• What the task requires: Go through the data and retrieve each line that includes the string "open".

• Material to process:
# # #

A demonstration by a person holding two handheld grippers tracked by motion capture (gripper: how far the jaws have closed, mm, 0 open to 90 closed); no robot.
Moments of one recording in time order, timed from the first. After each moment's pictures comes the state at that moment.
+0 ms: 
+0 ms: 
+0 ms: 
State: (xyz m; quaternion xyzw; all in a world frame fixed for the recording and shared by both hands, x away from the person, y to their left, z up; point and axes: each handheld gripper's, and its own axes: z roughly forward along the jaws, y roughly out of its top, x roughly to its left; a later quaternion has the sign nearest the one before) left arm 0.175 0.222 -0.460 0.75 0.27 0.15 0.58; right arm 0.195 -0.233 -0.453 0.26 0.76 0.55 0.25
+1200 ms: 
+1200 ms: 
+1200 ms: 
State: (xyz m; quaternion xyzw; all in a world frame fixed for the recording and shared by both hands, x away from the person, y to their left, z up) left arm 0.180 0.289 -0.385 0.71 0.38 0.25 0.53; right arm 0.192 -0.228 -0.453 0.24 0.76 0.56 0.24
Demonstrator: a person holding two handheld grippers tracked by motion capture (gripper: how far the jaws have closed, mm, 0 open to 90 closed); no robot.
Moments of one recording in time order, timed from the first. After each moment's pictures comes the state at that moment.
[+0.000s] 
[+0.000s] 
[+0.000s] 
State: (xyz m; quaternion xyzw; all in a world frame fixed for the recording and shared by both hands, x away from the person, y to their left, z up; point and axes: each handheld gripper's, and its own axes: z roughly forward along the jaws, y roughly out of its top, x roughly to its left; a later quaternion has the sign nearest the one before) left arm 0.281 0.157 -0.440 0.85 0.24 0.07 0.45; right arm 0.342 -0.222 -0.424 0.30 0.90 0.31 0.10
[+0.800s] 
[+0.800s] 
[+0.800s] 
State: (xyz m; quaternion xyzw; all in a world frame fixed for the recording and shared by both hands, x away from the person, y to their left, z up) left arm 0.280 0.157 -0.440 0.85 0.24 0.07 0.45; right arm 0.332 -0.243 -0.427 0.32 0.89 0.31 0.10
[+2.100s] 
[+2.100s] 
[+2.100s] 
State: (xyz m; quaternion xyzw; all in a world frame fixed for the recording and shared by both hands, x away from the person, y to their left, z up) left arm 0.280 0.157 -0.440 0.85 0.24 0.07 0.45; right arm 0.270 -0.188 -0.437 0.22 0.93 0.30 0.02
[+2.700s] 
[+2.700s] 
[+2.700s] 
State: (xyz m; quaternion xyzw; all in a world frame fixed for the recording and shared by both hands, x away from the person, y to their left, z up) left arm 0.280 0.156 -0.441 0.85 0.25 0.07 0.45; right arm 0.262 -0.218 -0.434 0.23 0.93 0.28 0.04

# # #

• Answer to this task:
A demonstration by a person holding two handheld grippers tracked by motion capture (gripper: how far the jaws have closed, mm, 0 open to 90 closed); no robot.
Demonstrator: a person holding two handheld grippers tracked by motion capture (gripper: how far the jaws have closed, mm, 0 open to 90 closed); no robot.

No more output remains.